9-го июля состоялось второе заседание суда, опять-таки в присутствии многочисленной публики. С нетерпением слушалось чтение новых документов. Это были письма, адресованные Кюбьером Пеллапра. Их доставил суду вице-президент палаты депутатов Леон де-Мальвилль, получивши их в свою очередь от Мараста, сотрудника «National». Они доказали ясно, что Кюбьер во всем этом деле был самый несчастный.
«Отныне я не хочу уже более быть жертвой и одураченным г-м… (Тестом). Я наконец решился предоставить себя в распоряжение суда, чтоб избавиться, если возможно, от его алчности, чтоб не платить, чего я никогда не был должен».
Тест опять заявил, что он ничего не понимает во всем этом деле. Он пытался набросить подозрение на Кюбьера в том, что он присвоил себе все деньги, передававшиеся ему на взятки. Пармантье утверждал, что никогда не думал давать взяток. Но так как президент настоятельно желал узнать имя той личности, жертвой которой считал себя Кюбьер, то последний встал и со слезами на глазах указал на Теста.

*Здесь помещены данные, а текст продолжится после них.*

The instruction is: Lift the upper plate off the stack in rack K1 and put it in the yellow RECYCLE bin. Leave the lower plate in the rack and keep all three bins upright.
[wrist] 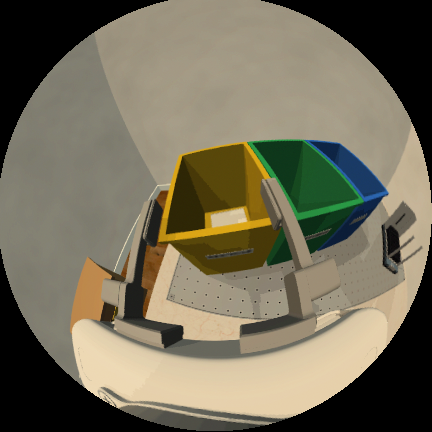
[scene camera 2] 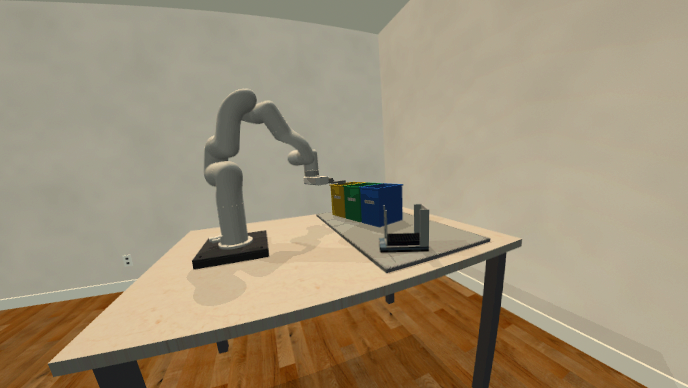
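Where they show: end effector, tool point: [wrist: 207, 212] [scene camera 2: 336, 181]; arm's base, origin of the base link: [scene camera 2: 236, 243].
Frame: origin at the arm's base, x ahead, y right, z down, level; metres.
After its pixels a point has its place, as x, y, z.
Note:
My gripper [scene camera 2: 342, 182] [wrist: 212, 212] @[0.544, -0.223, -0.178] is open and empty, at the rim of the yellow bin [scene camera 2: 338, 204] @[0.541, -0.203, -0.052] [wrist: 220, 175] @[0.706, -0.237, -0.095], with its fingers spread over the bin's mouth. A pale flat piece [wrist: 228, 218] @[0.664, -0.229, 0.004] shows at the bottom inside the yellow bin; it looks like a plate, but its wells are too small to tell. A dark plate [scene camera 2: 403, 238] @[0.521, 0.351, -0.014] [wrist: 393, 244] @[0.524, 0.330, -0.014] lies in the rack [scene camera 2: 424, 227] @[0.551, 0.416, -0.062] [wrist: 403, 218]. The green bin [scene camera 2: 352, 206] @[0.562, -0.078, -0.056] [wrist: 320, 182] @[0.654, -0.041, -0.116] and the blue bin [scene camera 2: 382, 206] @[0.620, 0.102, -0.074] [wrist: 356, 171] @[0.683, 0.088, -0.133] stand in a row with the yellow one, all three upright.
The bins and rack stand on a grey perforated board [scene camera 2: 350, 235] @[0.436, 0.124, 0.019] [wrist: 227, 296] @[0.485, -0.221, 0.019] on the table [scene camera 2: 300, 285] @[0.153, 0.369, 0.032]. The green bin is directly beside the right finger in the wrist view. The rack has a tall panel and thin posts.

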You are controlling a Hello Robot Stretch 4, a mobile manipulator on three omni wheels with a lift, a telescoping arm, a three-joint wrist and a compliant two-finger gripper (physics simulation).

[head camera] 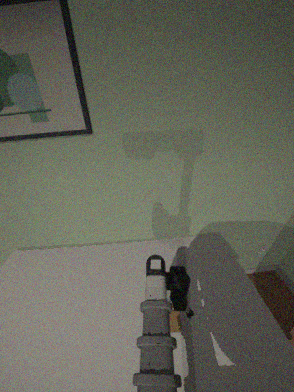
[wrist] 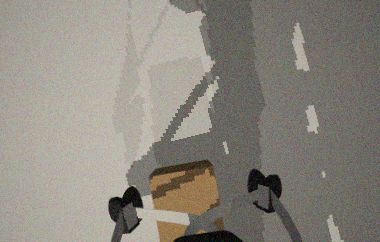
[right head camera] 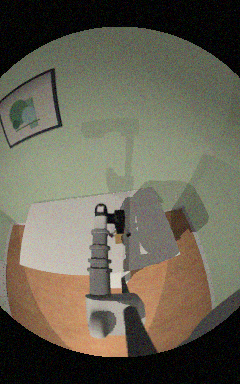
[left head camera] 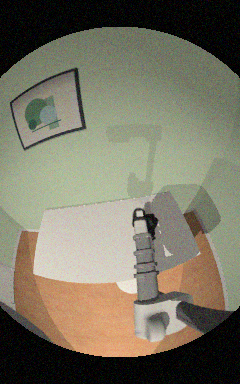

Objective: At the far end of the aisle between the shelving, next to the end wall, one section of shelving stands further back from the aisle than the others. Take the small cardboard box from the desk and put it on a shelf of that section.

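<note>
The small cardboard box is on the white desk, partly hidden by the arm and wrist in the head views. My gripper is open. In the wrist view its two fingertips stand on either side of the box, with a narrow gap on the left and a wider one on the right. The lower part of the box is hidden behind the gripper's own parts. The shelving does not show in these views.
A green wall stands behind the desk, with a framed picture at left. Wooden floor lies in front of the desk. A pale rounded object shows at the desk's front edge. Shadows cover the desk's right part.
</note>
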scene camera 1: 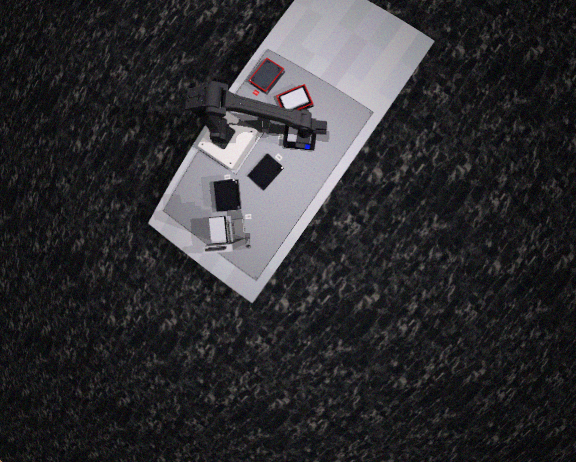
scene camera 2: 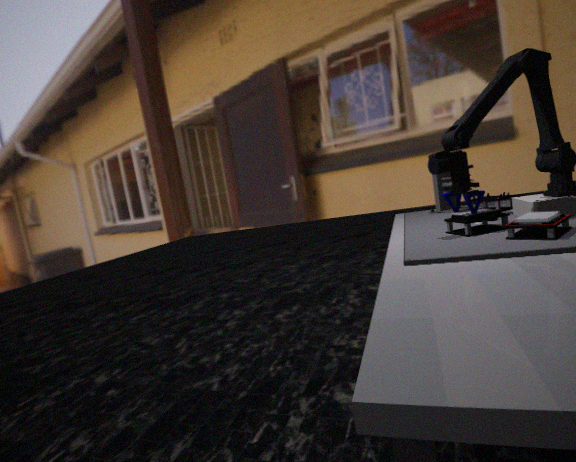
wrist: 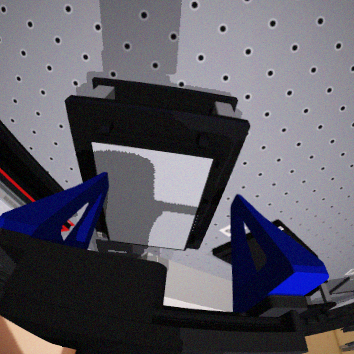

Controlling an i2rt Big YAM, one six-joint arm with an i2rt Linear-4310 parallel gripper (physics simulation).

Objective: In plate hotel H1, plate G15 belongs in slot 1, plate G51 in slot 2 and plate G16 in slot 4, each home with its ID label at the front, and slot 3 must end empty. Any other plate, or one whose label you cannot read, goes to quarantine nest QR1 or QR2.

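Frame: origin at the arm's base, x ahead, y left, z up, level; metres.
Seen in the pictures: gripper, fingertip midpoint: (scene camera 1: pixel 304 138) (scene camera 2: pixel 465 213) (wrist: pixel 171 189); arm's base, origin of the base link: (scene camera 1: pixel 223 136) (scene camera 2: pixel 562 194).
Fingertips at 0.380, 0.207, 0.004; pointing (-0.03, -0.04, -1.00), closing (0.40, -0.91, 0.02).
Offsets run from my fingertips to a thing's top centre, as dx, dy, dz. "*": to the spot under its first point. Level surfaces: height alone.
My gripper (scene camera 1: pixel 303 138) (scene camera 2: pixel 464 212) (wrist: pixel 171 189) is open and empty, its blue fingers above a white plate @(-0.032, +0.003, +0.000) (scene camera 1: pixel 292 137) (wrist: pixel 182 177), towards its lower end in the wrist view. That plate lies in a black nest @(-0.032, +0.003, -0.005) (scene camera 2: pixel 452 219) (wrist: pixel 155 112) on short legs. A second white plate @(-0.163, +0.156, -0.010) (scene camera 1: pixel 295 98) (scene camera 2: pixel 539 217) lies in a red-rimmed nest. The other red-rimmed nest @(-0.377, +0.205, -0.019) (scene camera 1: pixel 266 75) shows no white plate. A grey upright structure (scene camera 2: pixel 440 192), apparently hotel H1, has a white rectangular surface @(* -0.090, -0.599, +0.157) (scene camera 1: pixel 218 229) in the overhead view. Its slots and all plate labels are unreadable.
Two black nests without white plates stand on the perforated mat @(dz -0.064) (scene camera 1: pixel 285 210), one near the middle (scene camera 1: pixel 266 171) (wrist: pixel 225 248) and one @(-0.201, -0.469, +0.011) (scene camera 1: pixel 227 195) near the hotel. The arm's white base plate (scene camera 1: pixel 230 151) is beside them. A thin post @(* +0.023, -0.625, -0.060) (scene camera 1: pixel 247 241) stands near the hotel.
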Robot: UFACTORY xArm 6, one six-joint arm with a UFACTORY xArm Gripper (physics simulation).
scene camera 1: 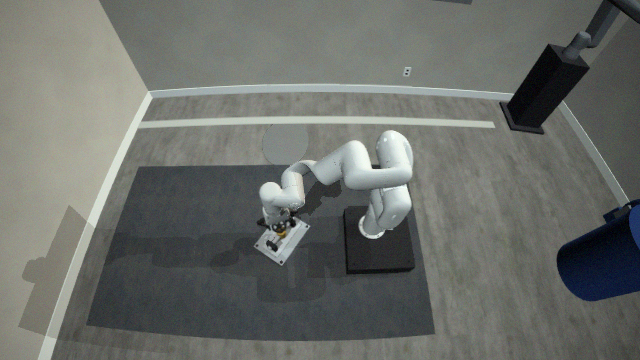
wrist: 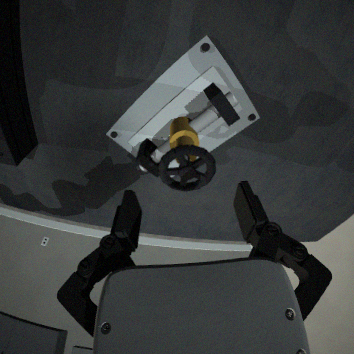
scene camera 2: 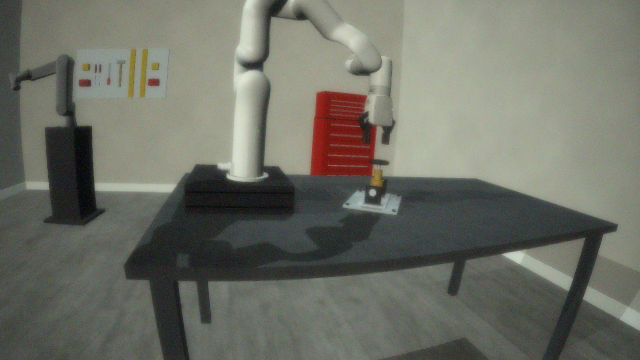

В третьем заседании суда допрашивался бывший министр публичных работ. Он упорно отрекался от всего: «я отрицаю обвинения всеми силами моей души; я с твердостью чистой совести противопоставляю этим обвинениям безусловное отрицание, от которого ставлю в зависимость всю свою жизнь, всю свою честь, находящуюся в ваших руках».
Кюбьер давал деньги. Это несомненно. Тест не хотел брать никаких денег. Стало быть, плутом оказывался Пеллапра. Зять Пеллапра, князь Шимэ, услыхав такое обвинение против своего тестя, немедленно отправил Тесту вызов на дуэль с требованием тотчас же прислать своих секундантов.
В четвертом заседании суда узнали, что 12-го сентября 1843 года депутат Карл Тест, сын обвиняемого, сделал вклад в государственное казначейство на 95 000 франков ценными бумагами. Были прочитаны также письма, адресованные бывшим министром Пеллапра. Жена последнего, по указанию своего мужа, передала эти письма суду. Когда предъявили их Тесту, он взял их дрожащей рукой и сказал: «да, это – мои». Письма окончательно сразили этого подсудимого. Он уже потом не являлся в суд. «Вчера я – пишет Виктор Гюго, – видел Теста невинным, сегодня я вижу его виновным, вчера я дивился ему, сегодня я попытался бы его презирать, если бы он не был так несчастлив, и я питаю к нему только сострадание»…
Когда предъявили Тесту квитанцию государственного казначейства на 95 000 фр., он покраснел, с ужасом потер себе лоб и обернулся к сыну. Они обменялись несколькими словами, затем Тест стал перелистывать свою записную книжку, а сын его опустил голову на свои обе руки.
На следующий день в Париже царило большое возбуждение. Тест, накануне вечером, покушался на самоубийство в Люксанбургской тюрьме, куда его перевели. Он сделал два выстрела себе в рот и в сердце, но оба неудачно, и от них осталась только легкая рана на груди его. Раненый был очень спокоен, он попросил дать ему «Monte Christo» Александра Дюма-отца, но книги этой не оказалось в тюремной библиотеке. В тот вечер он обедал в компании со своими адвокатами и сын навещал его. Вскоре, как только ушли посетители, послышались выстрелы. Тест отказался сообщить, кто принес ему пистолет. 13-го июля он написал президенту Пакье: «г. канцлер! События вчерашнего заседания не оставляют никаких возражений относительно того, что касается меня, и для себя я считаю дело суда оконченным. Я заранее принимаю все, что решит суд в отсутствии меня. Суд, позволительно надеяться, не употребит против меня личного принуждения и не станет насильно добиваться моего личного и совершенно излишнего присутствия при актах правосудия и выяснения истины. Прошу суд быть уверенным, что это бесповоротное решение в моем сердце вполне согласуется с глубоким уважением к характеру и достоинству моих судей».
Следующее заседание суда происходило в отсутствии Теста. Речь обвинителя предлагала для трех подсудимых кары, полагающиеся за подкуп властей. Защитникам досталась тут нелегкая задача. Защитник Кюбьера бросил взгляд на долголетнюю и почтенную карьеру своего клиента, на его военные подвиги, на его отличную аттестацию в качестве солдата. «Ах! – сказал защитник, – если в праве строго укорять человека за единственное дурное деяние, которое он совершил во все время своей жизни, то справедливость требует, чтоб единственный день заблуждения и слабости не уничтожил этого славного прошлого». Вид этого старого солдата, которому пришлось попасть на скамью подсудимых вместе с Пармантье, этого старика, которого эксплуатировали, подозревали в воровстве, и в подкупности, вызвал сострадание и в публике, и в судьях.